Data block below:

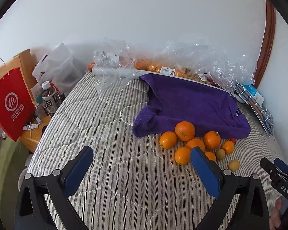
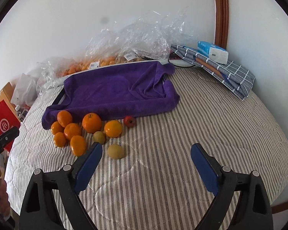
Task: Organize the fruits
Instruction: 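Move both tools toward the fruit cluster beside the purple towel, then close the right tool around the small yellow fruit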
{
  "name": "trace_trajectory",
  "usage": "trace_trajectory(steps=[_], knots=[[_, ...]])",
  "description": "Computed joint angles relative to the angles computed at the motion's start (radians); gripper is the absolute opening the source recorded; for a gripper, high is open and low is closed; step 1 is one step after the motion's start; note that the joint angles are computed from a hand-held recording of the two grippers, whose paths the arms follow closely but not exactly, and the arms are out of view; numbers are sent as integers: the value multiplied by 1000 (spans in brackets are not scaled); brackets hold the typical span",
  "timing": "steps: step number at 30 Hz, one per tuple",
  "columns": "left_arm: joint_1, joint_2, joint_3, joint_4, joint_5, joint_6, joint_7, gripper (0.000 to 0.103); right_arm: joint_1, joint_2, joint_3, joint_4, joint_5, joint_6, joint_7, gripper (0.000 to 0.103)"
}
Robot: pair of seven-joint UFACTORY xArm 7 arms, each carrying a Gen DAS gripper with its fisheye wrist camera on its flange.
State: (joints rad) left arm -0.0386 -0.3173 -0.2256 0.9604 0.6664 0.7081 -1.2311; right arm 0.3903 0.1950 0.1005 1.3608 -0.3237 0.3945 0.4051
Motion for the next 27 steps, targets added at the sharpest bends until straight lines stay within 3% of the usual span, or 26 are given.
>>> trace_trajectory(steps=[5, 8, 14, 17, 19, 23, 27], knots=[[2, 23, 22, -21, -15, -33, 18, 98, 2, 51, 5, 20, 9, -11, -26, 91], [0, 39, 41, -27, -39, -63, 57, 98, 36, 70, -35, 37, -45, -13, 45, 86], [1, 77, 47, -9, -36, -50, 62, 98, 9, 120, 6, 71, 55, -29, -73, 85], [-4, 81, 60, -19, -52, -77, 73, 96, 6, 141, 16, 96, 95, 1, -121, 79], [-5, 82, 65, -27, -60, -95, 80, 89, 13, 148, 10, 103, 104, 4, -134, 78], [-8, 91, 65, -27, -74, -96, 99, 88, 16, 137, 1, 70, 109, -53, -137, 75], [-5, 84, 53, -35, -48, -87, 76, 88, 16, 137, 4, 60, 126, -61, -162, 65]])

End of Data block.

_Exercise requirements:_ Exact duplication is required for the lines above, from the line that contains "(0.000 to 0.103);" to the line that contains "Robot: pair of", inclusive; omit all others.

_Exercise response:_
  "columns": "left_arm: joint_1, joint_2, joint_3, joint_4, joint_5, joint_6, joint_7, gripper (0.000 to 0.103); right_arm: joint_1, joint_2, joint_3, joint_4, joint_5, joint_6, joint_7, gripper (0.000 to 0.103)"
}
Robot: pair of seven-joint UFACTORY xArm 7 arms, each carrying a Gen DAS gripper with its fisheye wrist camera on its flange.

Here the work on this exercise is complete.